A company is creating a new multi-account architecture. A SysOps administrator must implement a login solution to centrally manage user access and permissions across all AWS accounts. The solution must be integrated with AWS Organizations and must be connected to a third-party Security Assertion Markup Language (SAML) 2.0 identity provider (IdP).
What should the SysOps administrator do to meet these requirements?
To centrally manage user access and permissions across all AWS accounts within an organization, while also integrating with a third-party SAML 2.0 identity provider, AWS Single Sign-On (SSO) is the appropriate solution. AWS SSO supports integration with AWS Organizations, enabling centralized management of access and permissions. It is designed to provide a seamless single sign-on experience by connecting with external IdPs using SAML 2.0, which allows users to use their existing corporate credentials to access AWS accounts and applications.
AWS IAM Identity Center makes it easy to centrally manage federated access to multiple AWS accounts and business applications and provide users with single sign-on access to all their assigned accounts and applications from one place. You can use AWS IAM Identity Center for identities in the AWS IAM Identity Center’s user directory, your existing corporate directory, or external IdP.
It's B. AWS SSO (IAM Identity Center) supports SAML 2.0
B. AWS Single Sign-On (SSO) is the service to use in order to integrate with a third-party identity provider (IdP) such as SAML 2.0 and centrally manage user access and permissions across all AWS accounts. AWS Cognito is used for user authentication, but not for this use case. Federating the third-party IdP with AWS IAM is not required in this situation, as AWS SSO is used to manage user access. Additionally, it is not possible to integrate the third-party IdP directly with AWS Organizations.
AWS Single Sign-On (AWS SSO) is an AWS service that enables you to manage access to multiple AWS accounts and business applications through a single AWS SSO portal. It is designed to work with your identity provider (IdP) using Security Assertion Markup Language (SAML) 2.0, which makes it easy to set up federation with AWS SSO. With AWS SSO, you can centrally manage users and permissions for all your AWS accounts and business applications from your AWS SSO directory. AWS SSO is integrated with AWS Organizations, which allows you to manage access to all the AWS accounts in your organization.

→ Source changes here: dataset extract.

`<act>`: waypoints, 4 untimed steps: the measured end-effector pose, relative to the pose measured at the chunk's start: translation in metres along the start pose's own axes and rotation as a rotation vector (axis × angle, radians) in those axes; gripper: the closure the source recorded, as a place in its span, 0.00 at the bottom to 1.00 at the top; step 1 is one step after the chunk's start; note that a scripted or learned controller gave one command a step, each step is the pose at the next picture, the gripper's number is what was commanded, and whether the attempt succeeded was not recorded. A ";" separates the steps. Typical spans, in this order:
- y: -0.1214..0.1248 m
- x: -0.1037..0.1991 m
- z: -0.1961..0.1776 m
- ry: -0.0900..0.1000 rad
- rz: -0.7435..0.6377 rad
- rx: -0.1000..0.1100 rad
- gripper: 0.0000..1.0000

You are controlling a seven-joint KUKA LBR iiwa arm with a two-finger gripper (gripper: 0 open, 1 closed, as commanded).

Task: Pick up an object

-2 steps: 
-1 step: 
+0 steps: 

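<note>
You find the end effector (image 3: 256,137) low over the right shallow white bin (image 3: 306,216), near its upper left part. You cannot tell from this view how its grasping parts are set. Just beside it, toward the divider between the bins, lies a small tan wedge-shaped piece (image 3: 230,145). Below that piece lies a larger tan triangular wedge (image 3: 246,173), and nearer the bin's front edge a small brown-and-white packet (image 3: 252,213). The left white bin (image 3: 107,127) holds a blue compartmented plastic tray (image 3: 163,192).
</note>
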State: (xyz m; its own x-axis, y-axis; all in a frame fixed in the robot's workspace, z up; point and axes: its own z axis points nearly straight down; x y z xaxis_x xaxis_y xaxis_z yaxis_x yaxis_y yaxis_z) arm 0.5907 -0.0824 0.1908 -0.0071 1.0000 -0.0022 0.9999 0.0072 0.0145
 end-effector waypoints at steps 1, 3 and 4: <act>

Option A (Configure an Amazon Cognito user pool. Integrate the user pool with the third-party IdP) is not the most suitable choice for the requirements mentioned. While Amazon Cognito is a service for managing user identities and access control, it is not specifically designed for centralized management of user access across AWS accounts in AWS Organizations. AWS Single Sign-On (SSO) is a more appropriate solution for this use case.
Option B (Enable and configure AWS Single Sign-On with the third-party IdP) is the correct choice for implementing a login solution that meets the specified requirements. AWS Single Sign-On (SSO) is a service that simplifies access management for multiple AWS accounts and business applications by enabling users to sign in only once using their existing credentials from the third-party IdP (which supports SAML 2.0 in this case). It allows centralized management of access and permissions across all accounts in AWS Organizations. AWS Single Sign-On (SSO) can be integrated with third-party SAML 2.0 identity providers, which means that users from the organization can use their existing credentials to sign in to the AWS environment. The administrator can set up AWS SSO to work with AWS Organizations, which allows for simplified user management across accounts.
I'll keep in mind "AWS Single Sign-On (SSO) can be integrated with third-party SAML 2.0 identity providers"
I think it's C: https://aws.amazon.com/identity/federation/#:~:text=AWS%20IAM%20helps%20you%20define,reusable%20custom%20managed%20IAM%20policies. "AWS IAM helps you define permissions once, and then grant, revoke or modify AWS access by simply changing the attributes in the IdP. You can apply the same federated access policy to multiple AWS accounts by implementing reusable custom managed IAM policies."
The correct answer is: B. Enable and configure AWS Single Sign-On with the third-party IdP. Here's why: Centralized Management: AWS SSO allows you to centrally manage SSO access and user permissions across all AWS accounts that are part of your AWS Organizations. SAML 2.0 Integration: AWS SSO natively supports integration with third-party SAML 2.0 identity providers, enabling you to use your existing corporate credentials. Seamless Integration with AWS Organizations: AWS SSO integrates directly with AWS Organizations, making it easy to assign users and groups from your IdP to roles in any AWS account within your organization. User-friendly Configuration: AWS SSO provides a user-friendly interface for managing SSO settings and user permissions, reducing administrative overhead.